The violent clashes that followed drew attention to long-standing discontent with Nepal’s current governance system.

In Nepal’s Capital, Protesters Call for Return to Monarchy, Hindu State
Credit: Depositphotos

On November 23, thousands of demonstrators gathered in Kathmandu, Nepal’s capital, calling for the restoration of the monarchy and the country’s prior position as an officially Hindu state (currently, Nepal’s constitution defines the country as a secular state). Supporters of the “citizen’s movement to protect the nation, nationalism, religion, and culture” gathered on the outskirts of Kathmandu and attempted to march into the city’s center carrying Nepali flags and chanting slogans in support of former King Gyanendra. 

To stop the march, police used water cannons and tear gas and beat demonstrators with batons. Both sides suffered minor injuries. Authorities had prohibited protests in various districts of Kathmandu before the gathering, which was attended by followers of the former king from around the country.

The abolition of Nepal’s centuries-old monarchy in 2008 marked a significant turning point in the nation’s history. Intense, weeks-long street protests in 2006 compelled then-King Gyanendra to relinquish his authoritarian rule and usher in the era of democracy. Two years later, the monarchy was officially abolished, reshaping Nepal’s political landscape. 

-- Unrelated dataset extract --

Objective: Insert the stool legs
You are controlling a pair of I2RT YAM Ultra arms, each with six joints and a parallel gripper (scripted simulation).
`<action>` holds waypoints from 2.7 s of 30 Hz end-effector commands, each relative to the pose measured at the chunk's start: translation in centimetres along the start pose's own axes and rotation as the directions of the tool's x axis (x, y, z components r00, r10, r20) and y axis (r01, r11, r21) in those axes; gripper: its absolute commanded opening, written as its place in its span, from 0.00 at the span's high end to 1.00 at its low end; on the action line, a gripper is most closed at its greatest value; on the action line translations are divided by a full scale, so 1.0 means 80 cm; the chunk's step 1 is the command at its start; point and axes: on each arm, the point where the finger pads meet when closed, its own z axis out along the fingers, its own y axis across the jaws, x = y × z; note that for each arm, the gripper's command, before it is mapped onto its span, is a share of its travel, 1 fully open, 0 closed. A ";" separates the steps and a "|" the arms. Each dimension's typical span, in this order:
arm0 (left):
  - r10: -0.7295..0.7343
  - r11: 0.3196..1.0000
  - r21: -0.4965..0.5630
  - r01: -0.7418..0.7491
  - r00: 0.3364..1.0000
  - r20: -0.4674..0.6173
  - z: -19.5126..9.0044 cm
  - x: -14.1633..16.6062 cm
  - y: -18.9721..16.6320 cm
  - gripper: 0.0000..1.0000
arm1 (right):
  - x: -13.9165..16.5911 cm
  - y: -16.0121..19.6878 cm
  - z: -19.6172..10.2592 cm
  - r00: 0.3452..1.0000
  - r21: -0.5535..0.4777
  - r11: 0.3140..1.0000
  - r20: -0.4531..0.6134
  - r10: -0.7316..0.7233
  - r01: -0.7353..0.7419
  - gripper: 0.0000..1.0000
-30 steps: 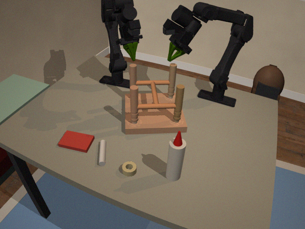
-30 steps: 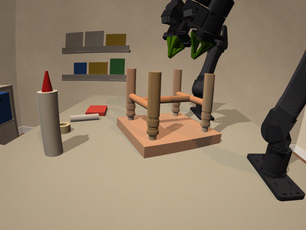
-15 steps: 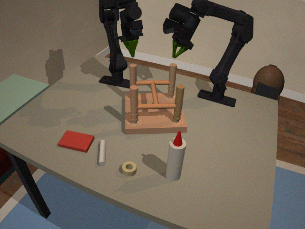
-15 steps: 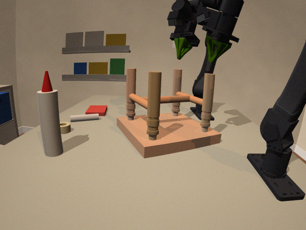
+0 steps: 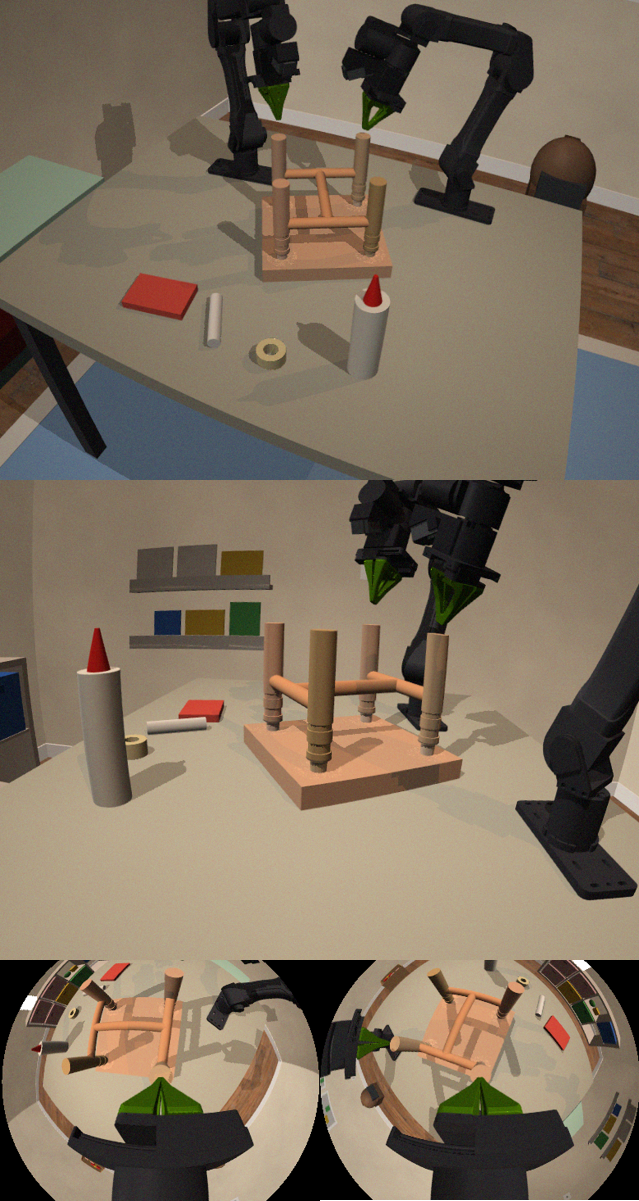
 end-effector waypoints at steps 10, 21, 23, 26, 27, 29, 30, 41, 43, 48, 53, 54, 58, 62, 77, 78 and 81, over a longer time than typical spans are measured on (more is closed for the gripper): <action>0.011 1.000 0.009 -0.011 0.999 0.051 -0.001 -0.001 -0.001 1.00 | 0.001 0.004 0.005 1.000 -0.011 1.000 0.025 -0.008 0.008 1.00; 0.009 1.000 0.009 -0.009 0.999 0.034 0.001 0.002 -0.001 1.00 | 0.007 0.000 0.020 1.000 -0.007 1.000 0.028 -0.006 0.006 1.00; 0.009 1.000 0.009 -0.009 0.999 0.034 0.001 0.002 -0.001 1.00 | 0.006 -0.001 0.020 0.999 -0.005 1.000 0.035 -0.001 0.001 1.00; 0.009 1.000 0.009 -0.009 0.999 0.034 0.001 0.002 -0.001 1.00 | 0.011 -0.004 0.028 1.000 -0.002 1.000 0.030 0.006 -0.006 1.00; 0.009 1.000 0.009 -0.009 0.999 0.034 0.001 0.002 -0.001 1.00 | 0.011 -0.003 0.030 1.000 -0.003 1.000 0.030 0.003 -0.003 1.00; 0.009 1.000 0.009 -0.009 0.999 0.034 0.001 0.002 -0.001 1.00 | 0.013 0.000 0.034 0.999 -0.007 1.000 0.031 -0.008 0.009 1.00; 0.009 1.000 0.009 -0.009 0.999 0.034 0.001 0.002 -0.001 1.00 | 0.010 0.000 0.030 0.999 -0.007 1.000 0.042 -0.008 0.008 1.00; 0.006 1.000 0.003 -0.006 0.998 -0.069 0.028 0.023 0.000 1.00 | 0.030 -0.001 0.047 0.998 -0.002 1.000 -0.063 -0.007 0.007 1.00; 0.006 1.000 0.003 -0.006 0.997 -0.077 0.041 0.028 0.000 1.00 | 0.034 -0.001 0.054 0.997 -0.002 1.000 -0.075 -0.007 0.007 1.00; 0.011 1.000 -0.003 -0.011 1.000 0.008 0.008 0.004 0.001 1.00 | 0.036 -0.001 0.050 0.996 -0.002 1.000 -0.084 -0.006 0.006 1.00; 0.011 1.000 -0.002 -0.011 1.000 -0.002 0.012 0.004 0.001 1.00 | 0.017 -0.005 0.033 1.000 0.007 1.000 0.021 0.001 -0.001 1.00; 0.011 1.000 -0.002 -0.011 1.000 0.012 0.009 0.002 0.001 1.00 | 0.010 -0.004 0.033 1.000 0.004 1.000 0.023 0.001 -0.001 1.00; 0.007 1.000 0.004 -0.006 0.995 -0.096 0.035 0.031 0.000 1.00 | 0.040 -0.002 0.055 0.995 0.001 1.000 -0.099 -0.006 0.006 1.00; 0.007 1.000 0.003 -0.007 0.990 -0.144 0.041 0.044 0.000 1.00 | 0.051 -0.001 0.061 0.991 0.000 1.000 -0.136 -0.006 0.006 1.00; 0.017 0.999 0.034 -0.016 1.000 -0.011 0.014 0.007 -0.009 1.00 | 0.049 0.000 0.061 0.991 -0.008 1.000 -0.130 -0.006 0.005 1.00; 0.017 0.999 0.028 -0.016 1.000 -0.016 0.013 0.007 -0.007 1.00 | 0.052 0.000 0.062 0.989 -0.007 1.000 -0.145 -0.006 0.005 1.00; 0.010 1.000 0.025 -0.007 0.992 -0.127 0.040 0.036 -0.005 1.00 | 0.059 0.000 0.065 0.985 -0.005 1.000 -0.171 -0.006 0.005 1.00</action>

Following this transformative shift, King Gyanendra found himself navigating life as a private citizen. Despite the loss of his regal status, he has managed to maintain a degree of support among the populace. However, the prospects of him reclaiming the throne remain minimal, given the altered political landscape and the prevailing sentiment in favor of democratic governance. 

In 2007, Nepal underwent another pivotal change when it was declared a secular state through an interim constitution. This move reflected a commitment to religious neutrality and the recognition of diverse faiths within the country. The declaration of secularism was emblematic of Nepal’s pursuit of a more inclusive and pluralistic society. However, more than 80 percent of Nepalis are Hindu, and many believe their country should embrace an officially Hindu identity at the state level.

The protesters expressed their dissatisfaction with national governance since the monarchy was abolished and their desire for a change in the political system. They accused the government and political parties of corruption and failed governance. They demanded the reinstatement of the monarchy and the establishment of Nepal as a Hindu state. 

The youth, in particular, have become disillusioned with democracy and political parties. Nepal’s ruling party has been unpopular as of late as they are embroiled in inter-party fighting and corruption. To many Nepalis, their government’s failure to control the pandemic was a particularly poignant demonstration of the political establishment’s ineptitude. The role of youth in the protest movement was highlighted by the widespread use of social media to mobilize support for their cause. 

The movement to restore the monarchy and reestablish Nepal as a Hindu state reflects this political landscape and the deep-rooted sentiments of a significant portion of the population. The protests have brought to the forefront the ongoing debate about the country’s political system and the role of the monarchy in Nepal’s governance. The clashes between protesters and police in Kathmandu have drawn attention to the complex dynamics of governance, identity, and political representation in Nepal, signaling a significant moment in the country’s ongoing political evolution.